I also like the wood vs the white background. The label is much easier to read and the warmth of the wood is more soothing to the eyes than the stark white background. 

The link to your shop doesn't work for me so I searched the name of one of your soaps from the images to find it, and honestly, I feel that the wood background would look better in the search results when compared to the other images around it. The white background doesn't stand out and even when I was looking for the listing I managed to look over it twice.

If you were doing whole sale than yes, a white background would be preferable to make them uniform to companies, but etsy is all about NOT being uniform and a majority of soap customers that I know would be turned off by a "stock photo". 

If you decide to go with the white, I would try to make the labels a little less fuzzy, maybe by placing the bars differently and focusing more on the label. Fuzzy words are very distracting to me personally, and when I see pictures with them, that's ALL I see and you want people admiring the soaps not squinting at the packaging.

Just my two cents. I don't sell soaps, so take this with a grain of salt.


----------



## hmlove1218 (May 26, 2014)

Whoops.  I fixed the link.  It would help if I typed the whole word..lol.

Thank you for your input.  I kind of felt like the wood was more inviting and pleasant to the eyes than the stark white, but I wanted to see how views or favorites reacted to the change.

And the blurry text bothers me too, but I figured it was just me and I was being too nit picky lol.


----------



## Ellacho (May 26, 2014)

I also like the white background. It gives a clean look. Good luck!


----------



## The Efficacious Gentleman (May 26, 2014)

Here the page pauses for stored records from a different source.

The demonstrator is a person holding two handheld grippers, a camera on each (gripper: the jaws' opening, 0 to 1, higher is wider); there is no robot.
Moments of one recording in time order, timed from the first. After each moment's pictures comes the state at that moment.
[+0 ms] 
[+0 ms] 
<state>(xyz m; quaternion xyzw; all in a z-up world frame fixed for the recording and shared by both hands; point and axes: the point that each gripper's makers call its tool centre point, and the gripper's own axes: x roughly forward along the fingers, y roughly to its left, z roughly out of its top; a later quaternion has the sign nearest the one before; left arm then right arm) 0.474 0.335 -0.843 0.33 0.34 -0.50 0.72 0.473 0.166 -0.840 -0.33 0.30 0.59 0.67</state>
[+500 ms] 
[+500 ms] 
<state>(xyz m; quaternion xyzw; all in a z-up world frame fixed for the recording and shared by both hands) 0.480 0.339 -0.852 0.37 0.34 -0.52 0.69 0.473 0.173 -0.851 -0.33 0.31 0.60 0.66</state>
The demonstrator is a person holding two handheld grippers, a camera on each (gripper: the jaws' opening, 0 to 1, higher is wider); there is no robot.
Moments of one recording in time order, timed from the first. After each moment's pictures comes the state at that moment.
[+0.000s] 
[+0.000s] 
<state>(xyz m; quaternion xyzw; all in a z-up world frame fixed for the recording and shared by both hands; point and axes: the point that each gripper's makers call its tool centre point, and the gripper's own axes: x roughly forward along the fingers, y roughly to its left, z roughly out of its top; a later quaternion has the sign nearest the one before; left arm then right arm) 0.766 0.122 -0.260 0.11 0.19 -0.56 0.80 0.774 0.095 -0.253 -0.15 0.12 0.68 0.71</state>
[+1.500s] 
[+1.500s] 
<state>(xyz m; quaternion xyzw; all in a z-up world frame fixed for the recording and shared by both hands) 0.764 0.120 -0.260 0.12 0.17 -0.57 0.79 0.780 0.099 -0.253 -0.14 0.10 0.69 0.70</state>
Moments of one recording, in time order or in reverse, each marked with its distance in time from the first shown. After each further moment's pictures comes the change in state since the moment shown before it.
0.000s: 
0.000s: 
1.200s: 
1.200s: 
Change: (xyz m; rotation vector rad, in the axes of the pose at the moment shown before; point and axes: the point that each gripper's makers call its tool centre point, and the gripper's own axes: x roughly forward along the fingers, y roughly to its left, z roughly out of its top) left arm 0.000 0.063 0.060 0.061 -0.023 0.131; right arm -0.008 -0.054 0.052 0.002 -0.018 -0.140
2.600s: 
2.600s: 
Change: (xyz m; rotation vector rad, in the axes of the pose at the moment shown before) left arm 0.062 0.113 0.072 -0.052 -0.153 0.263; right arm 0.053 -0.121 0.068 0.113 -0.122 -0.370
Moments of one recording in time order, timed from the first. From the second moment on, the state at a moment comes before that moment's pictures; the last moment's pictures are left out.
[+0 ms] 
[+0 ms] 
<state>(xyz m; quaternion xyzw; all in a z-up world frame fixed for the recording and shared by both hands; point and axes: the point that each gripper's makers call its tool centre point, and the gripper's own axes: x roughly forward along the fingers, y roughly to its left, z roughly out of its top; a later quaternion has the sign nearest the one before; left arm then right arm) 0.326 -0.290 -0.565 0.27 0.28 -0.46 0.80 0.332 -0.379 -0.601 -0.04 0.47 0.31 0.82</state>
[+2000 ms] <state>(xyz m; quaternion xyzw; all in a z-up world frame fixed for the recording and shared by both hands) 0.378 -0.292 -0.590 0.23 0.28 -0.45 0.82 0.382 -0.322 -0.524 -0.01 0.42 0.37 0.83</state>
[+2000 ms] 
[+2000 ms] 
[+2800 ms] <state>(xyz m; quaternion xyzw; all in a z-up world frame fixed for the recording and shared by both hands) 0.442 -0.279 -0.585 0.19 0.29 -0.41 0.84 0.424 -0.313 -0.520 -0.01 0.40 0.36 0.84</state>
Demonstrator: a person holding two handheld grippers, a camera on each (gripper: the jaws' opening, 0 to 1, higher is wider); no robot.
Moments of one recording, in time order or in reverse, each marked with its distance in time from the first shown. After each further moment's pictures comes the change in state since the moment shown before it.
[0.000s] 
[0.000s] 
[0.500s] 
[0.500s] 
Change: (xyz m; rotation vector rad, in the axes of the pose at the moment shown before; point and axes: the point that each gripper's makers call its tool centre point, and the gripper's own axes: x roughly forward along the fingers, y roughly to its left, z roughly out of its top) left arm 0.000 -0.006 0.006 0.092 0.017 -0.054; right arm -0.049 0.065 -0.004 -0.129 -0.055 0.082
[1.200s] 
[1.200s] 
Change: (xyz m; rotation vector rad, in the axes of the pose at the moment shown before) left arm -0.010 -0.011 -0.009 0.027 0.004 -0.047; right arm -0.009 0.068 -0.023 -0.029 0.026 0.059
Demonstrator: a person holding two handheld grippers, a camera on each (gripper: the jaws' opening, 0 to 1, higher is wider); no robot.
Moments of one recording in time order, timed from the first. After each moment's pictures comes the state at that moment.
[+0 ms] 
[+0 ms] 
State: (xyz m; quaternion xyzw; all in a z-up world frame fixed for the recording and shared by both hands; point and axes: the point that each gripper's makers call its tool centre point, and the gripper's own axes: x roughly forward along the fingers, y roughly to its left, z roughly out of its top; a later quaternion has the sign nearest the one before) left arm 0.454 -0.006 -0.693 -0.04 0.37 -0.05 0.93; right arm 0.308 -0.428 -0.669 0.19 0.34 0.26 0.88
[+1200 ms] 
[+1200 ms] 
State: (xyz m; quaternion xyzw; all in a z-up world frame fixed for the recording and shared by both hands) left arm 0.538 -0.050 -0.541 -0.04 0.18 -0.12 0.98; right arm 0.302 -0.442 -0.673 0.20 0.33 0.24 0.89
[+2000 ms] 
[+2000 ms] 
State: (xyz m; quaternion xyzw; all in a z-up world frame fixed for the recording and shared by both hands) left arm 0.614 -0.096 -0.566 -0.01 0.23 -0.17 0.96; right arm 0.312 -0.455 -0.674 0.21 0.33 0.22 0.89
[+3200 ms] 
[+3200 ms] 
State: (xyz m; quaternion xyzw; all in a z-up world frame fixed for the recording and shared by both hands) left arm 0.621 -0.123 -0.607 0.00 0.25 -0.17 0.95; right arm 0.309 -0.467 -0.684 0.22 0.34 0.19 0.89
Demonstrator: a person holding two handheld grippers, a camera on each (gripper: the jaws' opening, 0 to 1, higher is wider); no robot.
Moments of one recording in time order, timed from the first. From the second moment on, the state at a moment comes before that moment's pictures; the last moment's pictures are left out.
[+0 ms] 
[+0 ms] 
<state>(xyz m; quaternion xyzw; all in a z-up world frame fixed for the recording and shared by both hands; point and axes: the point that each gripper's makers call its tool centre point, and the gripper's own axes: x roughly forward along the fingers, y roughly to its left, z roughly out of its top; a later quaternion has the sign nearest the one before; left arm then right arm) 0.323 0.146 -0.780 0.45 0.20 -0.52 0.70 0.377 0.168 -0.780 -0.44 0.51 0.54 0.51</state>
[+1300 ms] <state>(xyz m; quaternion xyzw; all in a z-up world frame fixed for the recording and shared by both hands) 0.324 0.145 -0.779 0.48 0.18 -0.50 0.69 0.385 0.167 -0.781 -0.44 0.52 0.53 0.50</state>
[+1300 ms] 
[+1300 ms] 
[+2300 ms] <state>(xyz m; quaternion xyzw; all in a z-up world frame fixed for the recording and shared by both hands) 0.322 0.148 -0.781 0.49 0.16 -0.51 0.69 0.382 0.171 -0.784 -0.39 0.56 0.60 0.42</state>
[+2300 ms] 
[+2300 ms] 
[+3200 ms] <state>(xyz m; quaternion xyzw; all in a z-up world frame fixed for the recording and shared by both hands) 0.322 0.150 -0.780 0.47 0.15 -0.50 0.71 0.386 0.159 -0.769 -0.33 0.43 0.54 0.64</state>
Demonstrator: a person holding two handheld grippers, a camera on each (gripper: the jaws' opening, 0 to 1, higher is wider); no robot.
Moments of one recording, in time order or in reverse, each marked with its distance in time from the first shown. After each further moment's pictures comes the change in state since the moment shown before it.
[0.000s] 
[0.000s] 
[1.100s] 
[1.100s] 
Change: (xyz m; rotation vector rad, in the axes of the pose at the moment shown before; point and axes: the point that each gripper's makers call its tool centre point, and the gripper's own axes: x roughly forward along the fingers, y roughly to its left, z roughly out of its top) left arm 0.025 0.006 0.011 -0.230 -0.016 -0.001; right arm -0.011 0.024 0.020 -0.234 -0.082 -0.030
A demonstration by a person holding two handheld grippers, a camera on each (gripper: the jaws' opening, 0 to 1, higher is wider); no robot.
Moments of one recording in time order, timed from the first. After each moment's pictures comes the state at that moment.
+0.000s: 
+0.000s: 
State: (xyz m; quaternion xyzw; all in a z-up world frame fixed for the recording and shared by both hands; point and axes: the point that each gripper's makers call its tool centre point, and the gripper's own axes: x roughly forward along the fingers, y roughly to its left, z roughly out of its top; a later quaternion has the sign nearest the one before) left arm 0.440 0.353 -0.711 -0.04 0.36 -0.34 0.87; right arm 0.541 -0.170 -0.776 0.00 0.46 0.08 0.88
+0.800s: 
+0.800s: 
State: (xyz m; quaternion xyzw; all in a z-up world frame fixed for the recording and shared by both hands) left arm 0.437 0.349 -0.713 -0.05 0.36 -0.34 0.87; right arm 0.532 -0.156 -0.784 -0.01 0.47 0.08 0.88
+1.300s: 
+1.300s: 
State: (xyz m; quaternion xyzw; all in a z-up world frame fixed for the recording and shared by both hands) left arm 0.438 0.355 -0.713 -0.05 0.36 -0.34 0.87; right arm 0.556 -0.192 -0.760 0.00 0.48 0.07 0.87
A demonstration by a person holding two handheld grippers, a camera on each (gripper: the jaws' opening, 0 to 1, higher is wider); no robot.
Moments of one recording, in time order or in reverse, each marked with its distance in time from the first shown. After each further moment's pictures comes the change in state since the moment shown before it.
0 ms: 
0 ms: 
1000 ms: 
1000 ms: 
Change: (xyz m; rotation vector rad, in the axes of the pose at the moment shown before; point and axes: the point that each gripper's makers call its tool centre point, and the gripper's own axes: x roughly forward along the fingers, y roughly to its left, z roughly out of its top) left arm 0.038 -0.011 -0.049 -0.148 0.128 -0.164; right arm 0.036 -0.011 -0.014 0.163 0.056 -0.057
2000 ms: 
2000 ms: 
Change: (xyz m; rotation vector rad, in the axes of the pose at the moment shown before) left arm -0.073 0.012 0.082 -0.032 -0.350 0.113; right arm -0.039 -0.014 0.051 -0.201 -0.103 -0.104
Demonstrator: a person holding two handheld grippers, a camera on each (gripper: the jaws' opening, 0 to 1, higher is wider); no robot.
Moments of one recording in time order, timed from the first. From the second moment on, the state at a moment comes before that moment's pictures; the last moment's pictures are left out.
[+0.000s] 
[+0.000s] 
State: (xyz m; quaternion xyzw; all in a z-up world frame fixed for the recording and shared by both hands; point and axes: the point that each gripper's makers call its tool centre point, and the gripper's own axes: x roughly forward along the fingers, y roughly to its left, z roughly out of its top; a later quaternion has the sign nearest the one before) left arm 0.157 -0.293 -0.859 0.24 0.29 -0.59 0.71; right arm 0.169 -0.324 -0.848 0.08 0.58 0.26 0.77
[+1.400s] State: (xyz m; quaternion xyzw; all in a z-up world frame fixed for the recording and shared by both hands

I like the wooden one more than the white, but the table top in the first image is really not working.  The back ground is good, table is not so good.


----------



## hmlove1218 (May 26, 2014)

If I were to use the wooden background, what would you suggest to use underneath?


----------



## The Efficacious Gentleman (May 26, 2014)

Something plain, clear.  Maybe off-white?


----------



## navigator9 (May 26, 2014)

I vote for the white background. Cleaner, less distracting.


----------



## lsg (May 26, 2014)

I think the white background gets my attention the most.


----------



## silverspringsoapmaker (May 29, 2014)

White background for sure. It'll blend better into any website you use to sell them.


----------



## Seawolfe (May 30, 2014)

If you know the website you will be using, and if you are "green screening" the background, or even using white, you can color match the websites background in Gimp or Photoshop - that always looks pretty smooth.


----------



## CraftyRedhead (Jun 1, 2014)

I really like the wood. I see everyone on etsy using flat white backgrounds, I think the wood is a nice change. To me the second one is so white it's sterile, not super inviting. But clean, if that's what you're going for!
For underneath, if you do choose wood behind, maybe you could do a bit of fabric - even split the difference and do a nice white soft fabric (like a fabric napkin). Then you have the white that some like, and a bit of nature in the background?


----------



## Sprag (Jun 1, 2014)

I like the wood background


----------



## Lindy (Jun 1, 2014)

White background


----------



## elmtree (Jun 1, 2014)

I'm torn. I think the 2nd 3rd and fourth are all really pretty and well done. I'm struggling with this myself!


----------